GOAL OF THE EXERCISE → Which of the lines below hold the word "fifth"? Pull each of them out.

(Stored data)
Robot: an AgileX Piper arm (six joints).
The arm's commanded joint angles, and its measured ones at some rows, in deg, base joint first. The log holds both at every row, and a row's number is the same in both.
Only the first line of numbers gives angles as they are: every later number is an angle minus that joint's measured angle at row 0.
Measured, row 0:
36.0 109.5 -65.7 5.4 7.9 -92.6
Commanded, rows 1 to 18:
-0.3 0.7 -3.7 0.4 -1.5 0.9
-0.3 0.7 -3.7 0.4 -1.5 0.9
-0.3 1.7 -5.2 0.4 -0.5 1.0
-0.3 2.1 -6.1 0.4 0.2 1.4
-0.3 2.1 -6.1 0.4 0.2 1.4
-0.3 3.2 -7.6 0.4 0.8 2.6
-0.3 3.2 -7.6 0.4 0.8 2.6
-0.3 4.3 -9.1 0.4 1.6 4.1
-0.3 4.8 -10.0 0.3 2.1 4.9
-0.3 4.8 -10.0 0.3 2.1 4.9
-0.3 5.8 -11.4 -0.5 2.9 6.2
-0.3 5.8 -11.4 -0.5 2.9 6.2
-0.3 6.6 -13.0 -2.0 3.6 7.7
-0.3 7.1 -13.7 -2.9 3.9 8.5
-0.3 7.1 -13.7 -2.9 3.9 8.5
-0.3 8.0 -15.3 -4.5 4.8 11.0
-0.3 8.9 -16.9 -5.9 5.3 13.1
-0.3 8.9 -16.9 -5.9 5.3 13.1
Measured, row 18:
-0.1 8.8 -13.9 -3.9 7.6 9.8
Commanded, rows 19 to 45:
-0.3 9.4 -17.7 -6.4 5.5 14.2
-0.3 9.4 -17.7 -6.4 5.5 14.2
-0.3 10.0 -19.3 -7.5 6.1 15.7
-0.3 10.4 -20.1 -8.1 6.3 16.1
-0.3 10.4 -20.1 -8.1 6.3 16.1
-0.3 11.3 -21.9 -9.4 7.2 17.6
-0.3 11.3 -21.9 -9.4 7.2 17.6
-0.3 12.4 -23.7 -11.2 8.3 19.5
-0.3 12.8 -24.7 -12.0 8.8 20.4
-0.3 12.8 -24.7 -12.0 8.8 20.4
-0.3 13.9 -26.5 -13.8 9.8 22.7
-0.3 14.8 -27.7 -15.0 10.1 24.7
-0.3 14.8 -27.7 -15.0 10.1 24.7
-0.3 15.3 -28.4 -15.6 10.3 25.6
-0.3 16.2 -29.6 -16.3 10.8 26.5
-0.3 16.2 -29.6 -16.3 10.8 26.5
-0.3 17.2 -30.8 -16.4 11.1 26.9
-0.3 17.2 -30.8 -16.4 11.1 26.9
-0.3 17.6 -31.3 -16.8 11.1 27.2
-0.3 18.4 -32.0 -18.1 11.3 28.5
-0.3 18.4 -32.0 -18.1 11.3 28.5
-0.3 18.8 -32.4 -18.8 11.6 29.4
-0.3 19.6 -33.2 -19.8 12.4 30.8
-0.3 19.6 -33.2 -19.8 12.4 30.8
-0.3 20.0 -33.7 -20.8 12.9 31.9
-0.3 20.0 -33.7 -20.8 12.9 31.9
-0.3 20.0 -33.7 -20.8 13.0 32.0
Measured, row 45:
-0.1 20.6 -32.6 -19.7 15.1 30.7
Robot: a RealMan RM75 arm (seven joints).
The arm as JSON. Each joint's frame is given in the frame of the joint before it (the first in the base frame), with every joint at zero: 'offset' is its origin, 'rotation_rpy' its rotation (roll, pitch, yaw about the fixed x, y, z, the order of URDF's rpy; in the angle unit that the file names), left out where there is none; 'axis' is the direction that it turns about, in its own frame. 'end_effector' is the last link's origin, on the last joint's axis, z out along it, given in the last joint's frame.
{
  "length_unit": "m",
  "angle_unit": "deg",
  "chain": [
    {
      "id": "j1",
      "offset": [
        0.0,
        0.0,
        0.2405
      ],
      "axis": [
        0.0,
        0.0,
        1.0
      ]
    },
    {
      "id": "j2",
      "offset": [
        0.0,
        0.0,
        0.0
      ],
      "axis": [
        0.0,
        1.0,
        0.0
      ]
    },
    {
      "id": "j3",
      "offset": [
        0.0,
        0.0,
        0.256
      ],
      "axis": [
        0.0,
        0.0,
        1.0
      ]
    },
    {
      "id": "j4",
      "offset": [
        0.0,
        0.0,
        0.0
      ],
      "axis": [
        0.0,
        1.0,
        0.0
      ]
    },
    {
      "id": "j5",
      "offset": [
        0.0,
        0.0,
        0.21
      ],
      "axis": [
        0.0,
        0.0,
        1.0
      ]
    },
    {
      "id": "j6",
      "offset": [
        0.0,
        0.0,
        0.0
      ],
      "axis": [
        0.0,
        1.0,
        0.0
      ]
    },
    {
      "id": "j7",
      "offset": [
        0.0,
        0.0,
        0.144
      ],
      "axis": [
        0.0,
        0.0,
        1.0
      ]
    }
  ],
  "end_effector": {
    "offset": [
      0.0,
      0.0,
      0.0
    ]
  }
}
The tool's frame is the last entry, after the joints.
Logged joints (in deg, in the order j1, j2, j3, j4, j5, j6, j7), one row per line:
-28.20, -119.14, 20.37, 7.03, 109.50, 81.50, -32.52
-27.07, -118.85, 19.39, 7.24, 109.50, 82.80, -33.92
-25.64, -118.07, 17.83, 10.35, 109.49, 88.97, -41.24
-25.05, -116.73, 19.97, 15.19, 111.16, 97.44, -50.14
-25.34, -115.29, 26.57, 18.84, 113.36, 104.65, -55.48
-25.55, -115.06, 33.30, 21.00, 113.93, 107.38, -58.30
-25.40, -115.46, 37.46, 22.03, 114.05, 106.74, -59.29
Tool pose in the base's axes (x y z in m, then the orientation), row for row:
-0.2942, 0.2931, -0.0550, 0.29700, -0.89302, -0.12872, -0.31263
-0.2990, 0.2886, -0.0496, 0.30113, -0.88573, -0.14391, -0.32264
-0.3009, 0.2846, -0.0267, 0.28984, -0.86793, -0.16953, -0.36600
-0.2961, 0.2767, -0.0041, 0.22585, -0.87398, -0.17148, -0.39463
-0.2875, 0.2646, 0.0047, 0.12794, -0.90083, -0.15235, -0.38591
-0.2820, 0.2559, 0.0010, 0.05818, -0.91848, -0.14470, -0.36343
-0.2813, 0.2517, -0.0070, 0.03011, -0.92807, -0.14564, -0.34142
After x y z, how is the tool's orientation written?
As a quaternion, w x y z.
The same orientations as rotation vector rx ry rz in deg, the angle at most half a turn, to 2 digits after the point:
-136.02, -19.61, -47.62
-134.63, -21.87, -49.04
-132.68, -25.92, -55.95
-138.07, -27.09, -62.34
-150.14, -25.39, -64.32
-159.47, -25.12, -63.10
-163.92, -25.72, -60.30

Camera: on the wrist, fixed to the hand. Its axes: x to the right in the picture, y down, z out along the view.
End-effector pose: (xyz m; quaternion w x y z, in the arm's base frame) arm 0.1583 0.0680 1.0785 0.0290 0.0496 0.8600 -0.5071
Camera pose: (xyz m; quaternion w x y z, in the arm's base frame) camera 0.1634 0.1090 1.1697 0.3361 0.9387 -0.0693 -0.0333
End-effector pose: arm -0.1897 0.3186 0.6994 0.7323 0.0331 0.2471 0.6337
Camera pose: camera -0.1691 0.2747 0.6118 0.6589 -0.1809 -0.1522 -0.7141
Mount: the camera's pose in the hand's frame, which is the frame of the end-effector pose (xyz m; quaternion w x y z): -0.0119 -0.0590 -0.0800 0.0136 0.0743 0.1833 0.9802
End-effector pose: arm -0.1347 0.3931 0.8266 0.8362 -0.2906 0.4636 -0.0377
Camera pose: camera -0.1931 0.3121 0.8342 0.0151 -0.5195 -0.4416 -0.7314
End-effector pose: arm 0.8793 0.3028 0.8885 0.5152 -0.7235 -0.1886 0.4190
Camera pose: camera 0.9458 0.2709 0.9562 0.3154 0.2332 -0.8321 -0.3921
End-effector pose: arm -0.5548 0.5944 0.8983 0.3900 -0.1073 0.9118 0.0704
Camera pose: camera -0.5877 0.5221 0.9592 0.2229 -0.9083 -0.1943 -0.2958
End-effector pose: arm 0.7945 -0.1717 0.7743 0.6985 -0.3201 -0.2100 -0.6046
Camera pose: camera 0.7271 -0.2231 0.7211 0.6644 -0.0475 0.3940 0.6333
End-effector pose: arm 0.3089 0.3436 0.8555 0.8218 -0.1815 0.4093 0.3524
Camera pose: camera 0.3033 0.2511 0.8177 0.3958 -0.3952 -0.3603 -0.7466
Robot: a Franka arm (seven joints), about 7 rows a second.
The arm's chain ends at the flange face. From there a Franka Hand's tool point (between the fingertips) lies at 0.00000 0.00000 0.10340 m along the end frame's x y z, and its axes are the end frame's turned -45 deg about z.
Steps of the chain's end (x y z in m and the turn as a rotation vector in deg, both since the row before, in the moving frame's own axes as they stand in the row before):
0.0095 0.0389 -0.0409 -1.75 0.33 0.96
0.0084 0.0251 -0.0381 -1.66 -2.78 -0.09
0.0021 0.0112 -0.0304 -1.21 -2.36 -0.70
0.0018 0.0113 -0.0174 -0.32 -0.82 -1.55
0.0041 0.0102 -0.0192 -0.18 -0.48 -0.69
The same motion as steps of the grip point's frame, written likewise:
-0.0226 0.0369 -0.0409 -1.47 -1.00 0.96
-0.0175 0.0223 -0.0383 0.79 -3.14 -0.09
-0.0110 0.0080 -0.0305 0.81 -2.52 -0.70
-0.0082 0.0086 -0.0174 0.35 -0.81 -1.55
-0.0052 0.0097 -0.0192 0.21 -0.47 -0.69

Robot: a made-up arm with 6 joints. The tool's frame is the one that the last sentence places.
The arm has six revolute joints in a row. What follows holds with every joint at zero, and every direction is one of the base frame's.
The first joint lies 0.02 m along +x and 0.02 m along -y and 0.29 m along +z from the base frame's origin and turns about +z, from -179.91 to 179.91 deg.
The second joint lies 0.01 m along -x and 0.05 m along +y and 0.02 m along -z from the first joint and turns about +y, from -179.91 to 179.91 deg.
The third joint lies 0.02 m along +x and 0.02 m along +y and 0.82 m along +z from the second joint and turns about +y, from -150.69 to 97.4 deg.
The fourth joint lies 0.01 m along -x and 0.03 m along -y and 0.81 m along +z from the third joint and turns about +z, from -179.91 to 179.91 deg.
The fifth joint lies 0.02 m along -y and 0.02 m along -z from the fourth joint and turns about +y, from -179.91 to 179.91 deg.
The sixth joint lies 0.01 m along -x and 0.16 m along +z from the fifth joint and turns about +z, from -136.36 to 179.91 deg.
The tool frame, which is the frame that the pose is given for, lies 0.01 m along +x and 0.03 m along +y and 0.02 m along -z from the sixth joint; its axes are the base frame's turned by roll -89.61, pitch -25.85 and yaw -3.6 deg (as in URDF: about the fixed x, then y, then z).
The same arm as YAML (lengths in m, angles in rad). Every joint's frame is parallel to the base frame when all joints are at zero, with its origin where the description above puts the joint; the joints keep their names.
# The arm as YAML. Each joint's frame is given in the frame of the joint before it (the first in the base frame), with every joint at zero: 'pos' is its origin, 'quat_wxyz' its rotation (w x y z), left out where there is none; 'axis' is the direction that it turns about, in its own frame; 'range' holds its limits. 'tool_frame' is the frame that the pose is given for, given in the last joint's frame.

RESULT FOR THIS EXERCISE →
The fifth joint lies 0.02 m along -y and 0.02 m along -z from the fourth joint and turns about +y, from -179.91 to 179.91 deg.
The sixth joint lies 0.01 m along -x and 0.16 m along +z from the fifth joint and turns about +z, from -136.36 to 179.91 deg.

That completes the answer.